Ironically F&E is the only Foundation book I own (the others I borrow from my father who introduced me to sff as a teen) so it's the one I most often re-read. Can't say that I relish the notion of the hive mind either, but I did enjoy the journey.
 
Asimov always intended Gaia to fail.

See this passage from Foundation and Earth-

Bliss raised her eyebrows. “I understand that. I merely mean we have no records of the type that Trev—Trevize—is talking about, or was at all likely to come across. I/we/Gaia have no writings, no printings, no films, no computer data banks, nothing.
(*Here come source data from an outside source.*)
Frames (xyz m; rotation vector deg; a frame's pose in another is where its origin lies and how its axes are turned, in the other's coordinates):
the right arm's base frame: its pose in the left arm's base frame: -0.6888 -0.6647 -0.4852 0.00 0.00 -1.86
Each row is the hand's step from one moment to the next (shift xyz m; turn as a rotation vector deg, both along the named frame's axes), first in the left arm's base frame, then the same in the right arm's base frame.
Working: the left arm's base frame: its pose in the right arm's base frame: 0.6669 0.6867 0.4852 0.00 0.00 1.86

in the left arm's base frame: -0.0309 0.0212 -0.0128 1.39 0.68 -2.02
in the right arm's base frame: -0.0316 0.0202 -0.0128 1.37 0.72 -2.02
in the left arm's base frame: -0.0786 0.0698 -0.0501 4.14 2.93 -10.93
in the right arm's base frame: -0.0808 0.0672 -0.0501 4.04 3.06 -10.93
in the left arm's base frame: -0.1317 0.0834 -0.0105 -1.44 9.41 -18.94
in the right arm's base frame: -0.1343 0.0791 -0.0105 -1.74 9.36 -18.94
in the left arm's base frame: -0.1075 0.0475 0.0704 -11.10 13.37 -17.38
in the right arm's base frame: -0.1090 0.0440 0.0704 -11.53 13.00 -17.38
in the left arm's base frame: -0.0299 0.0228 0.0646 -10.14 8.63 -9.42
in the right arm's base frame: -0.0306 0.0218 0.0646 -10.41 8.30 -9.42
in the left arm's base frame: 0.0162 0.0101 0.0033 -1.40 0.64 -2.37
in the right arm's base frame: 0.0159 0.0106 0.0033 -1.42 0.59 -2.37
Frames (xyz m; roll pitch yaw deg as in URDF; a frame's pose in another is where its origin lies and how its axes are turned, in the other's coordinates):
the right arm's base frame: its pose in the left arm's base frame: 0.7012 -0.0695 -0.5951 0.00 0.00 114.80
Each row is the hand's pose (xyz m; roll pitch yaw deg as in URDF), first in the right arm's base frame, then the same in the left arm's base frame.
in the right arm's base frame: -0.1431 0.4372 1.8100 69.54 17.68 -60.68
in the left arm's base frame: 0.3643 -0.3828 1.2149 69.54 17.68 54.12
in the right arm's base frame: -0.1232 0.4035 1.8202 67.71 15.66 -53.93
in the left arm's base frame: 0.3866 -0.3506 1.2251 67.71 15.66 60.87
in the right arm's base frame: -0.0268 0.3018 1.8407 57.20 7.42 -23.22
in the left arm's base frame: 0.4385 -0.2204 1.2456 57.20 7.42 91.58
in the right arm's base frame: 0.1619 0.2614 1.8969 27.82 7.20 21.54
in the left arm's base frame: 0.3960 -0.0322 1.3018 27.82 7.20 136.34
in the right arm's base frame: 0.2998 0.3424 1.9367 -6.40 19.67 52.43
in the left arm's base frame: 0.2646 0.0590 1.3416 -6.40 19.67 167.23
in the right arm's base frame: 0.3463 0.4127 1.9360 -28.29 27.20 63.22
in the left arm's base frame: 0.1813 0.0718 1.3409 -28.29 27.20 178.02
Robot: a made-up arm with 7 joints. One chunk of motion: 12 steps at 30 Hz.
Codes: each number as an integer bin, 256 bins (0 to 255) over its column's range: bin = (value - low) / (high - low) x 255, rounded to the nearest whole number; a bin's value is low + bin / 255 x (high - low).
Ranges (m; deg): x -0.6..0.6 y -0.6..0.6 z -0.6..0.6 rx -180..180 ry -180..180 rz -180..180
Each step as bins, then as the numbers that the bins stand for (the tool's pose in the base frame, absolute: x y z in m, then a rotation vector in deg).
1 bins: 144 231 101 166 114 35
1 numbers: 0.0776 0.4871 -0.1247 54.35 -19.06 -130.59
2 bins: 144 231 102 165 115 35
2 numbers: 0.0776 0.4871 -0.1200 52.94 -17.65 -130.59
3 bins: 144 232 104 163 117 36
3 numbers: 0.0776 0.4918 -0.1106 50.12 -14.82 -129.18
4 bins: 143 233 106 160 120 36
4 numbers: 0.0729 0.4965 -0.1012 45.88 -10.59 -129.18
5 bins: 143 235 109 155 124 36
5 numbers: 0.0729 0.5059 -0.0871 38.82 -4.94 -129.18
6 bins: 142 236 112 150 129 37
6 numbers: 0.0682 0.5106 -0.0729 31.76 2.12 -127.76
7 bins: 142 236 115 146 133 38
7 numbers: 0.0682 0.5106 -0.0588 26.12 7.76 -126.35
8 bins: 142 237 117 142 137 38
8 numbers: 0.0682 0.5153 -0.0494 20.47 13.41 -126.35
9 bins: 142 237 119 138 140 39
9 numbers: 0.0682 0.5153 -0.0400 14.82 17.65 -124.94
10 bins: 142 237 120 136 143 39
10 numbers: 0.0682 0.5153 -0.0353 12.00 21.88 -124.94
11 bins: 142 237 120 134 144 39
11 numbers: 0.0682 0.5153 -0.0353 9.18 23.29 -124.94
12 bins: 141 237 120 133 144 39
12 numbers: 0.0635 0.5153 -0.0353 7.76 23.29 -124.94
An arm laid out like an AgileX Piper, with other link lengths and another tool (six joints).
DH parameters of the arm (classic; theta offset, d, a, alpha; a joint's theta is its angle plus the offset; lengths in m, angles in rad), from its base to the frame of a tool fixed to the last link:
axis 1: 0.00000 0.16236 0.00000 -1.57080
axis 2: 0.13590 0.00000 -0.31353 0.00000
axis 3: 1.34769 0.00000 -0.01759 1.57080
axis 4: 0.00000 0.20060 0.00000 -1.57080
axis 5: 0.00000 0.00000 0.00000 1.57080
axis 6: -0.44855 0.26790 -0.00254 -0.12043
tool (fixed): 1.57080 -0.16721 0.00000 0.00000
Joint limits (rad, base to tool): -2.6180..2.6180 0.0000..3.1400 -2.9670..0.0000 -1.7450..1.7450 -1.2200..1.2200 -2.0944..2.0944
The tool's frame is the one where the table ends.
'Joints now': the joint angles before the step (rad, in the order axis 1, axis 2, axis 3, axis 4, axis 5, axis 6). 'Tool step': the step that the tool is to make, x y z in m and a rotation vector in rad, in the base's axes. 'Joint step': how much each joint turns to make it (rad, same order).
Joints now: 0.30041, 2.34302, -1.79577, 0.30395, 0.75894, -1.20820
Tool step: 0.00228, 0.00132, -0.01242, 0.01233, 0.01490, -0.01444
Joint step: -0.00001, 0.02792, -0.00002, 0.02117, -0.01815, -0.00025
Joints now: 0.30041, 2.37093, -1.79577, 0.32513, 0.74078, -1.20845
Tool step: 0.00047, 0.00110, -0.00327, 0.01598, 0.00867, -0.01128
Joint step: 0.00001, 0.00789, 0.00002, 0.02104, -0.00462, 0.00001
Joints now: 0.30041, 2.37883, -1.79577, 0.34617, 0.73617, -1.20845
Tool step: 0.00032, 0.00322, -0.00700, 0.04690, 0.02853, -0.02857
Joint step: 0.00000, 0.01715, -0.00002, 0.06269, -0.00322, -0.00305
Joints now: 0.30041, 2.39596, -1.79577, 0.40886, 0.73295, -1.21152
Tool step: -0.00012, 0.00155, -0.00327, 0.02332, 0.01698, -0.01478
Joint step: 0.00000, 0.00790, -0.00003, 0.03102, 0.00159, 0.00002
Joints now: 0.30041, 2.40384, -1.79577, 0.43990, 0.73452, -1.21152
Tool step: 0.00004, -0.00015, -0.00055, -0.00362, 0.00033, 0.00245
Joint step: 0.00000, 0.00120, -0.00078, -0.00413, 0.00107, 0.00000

We have no carvings on stone, for that matter. That’s all I’m saying. Naturally, since we have none of these, Trevize found none of these.”
Trevize said, “What do you have, then, if you don’t have any records that I would recognize as records?”
Bliss said, enunciating carefully, as though she were speaking to a child. “I/we/Gaia have a memory. I remember.”
“What do you remember?” asked Trevize.
“Everything.”


Gaia has no books, because they do not need any. Thus Galaxia will have no books either. But Asimov quotes from an Encyclopedia Galactica published in the far future. Thus Galaxia is sure to fail.